▼▼▼
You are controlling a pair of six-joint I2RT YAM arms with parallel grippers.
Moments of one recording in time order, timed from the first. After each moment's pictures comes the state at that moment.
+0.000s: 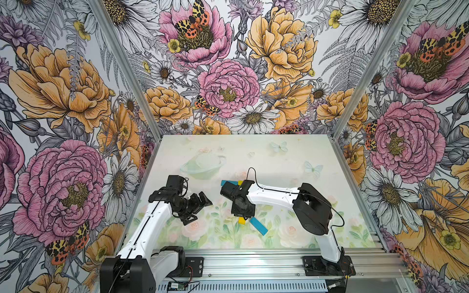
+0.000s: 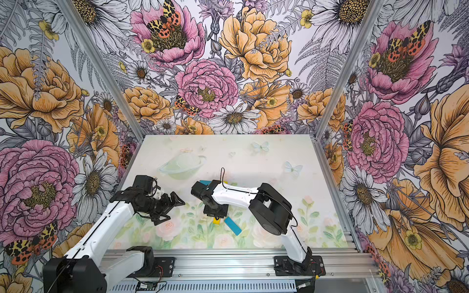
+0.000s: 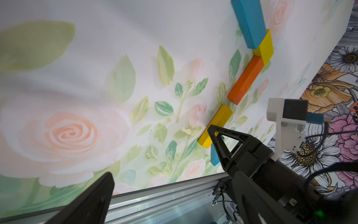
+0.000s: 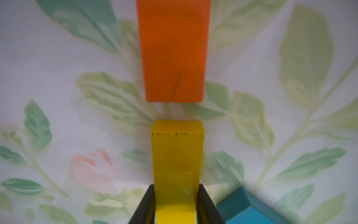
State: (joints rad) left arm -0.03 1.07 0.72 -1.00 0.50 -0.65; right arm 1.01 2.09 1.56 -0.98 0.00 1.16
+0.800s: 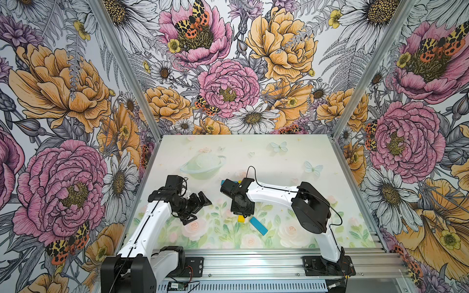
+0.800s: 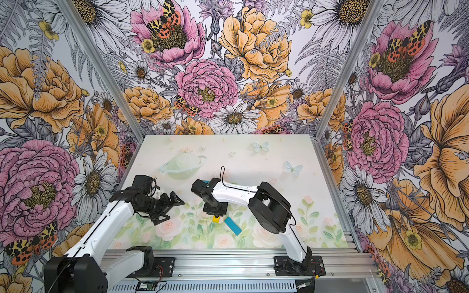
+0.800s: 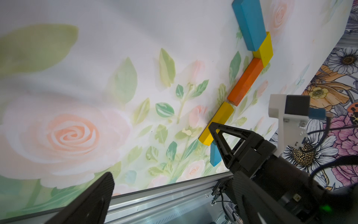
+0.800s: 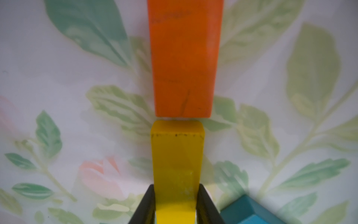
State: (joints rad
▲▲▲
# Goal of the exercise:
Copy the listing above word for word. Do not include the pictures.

# Response to the exercise:
You are controlling a pair of six-joint I2RT YAM arms with parallel grippers.
Moments of one recording in time order, timed from the first. After each moment's pictures comes the state at that moment.
+0.000s: 
+0.000s: 
+0.000s: 
+0.000s: 
State: (joints rad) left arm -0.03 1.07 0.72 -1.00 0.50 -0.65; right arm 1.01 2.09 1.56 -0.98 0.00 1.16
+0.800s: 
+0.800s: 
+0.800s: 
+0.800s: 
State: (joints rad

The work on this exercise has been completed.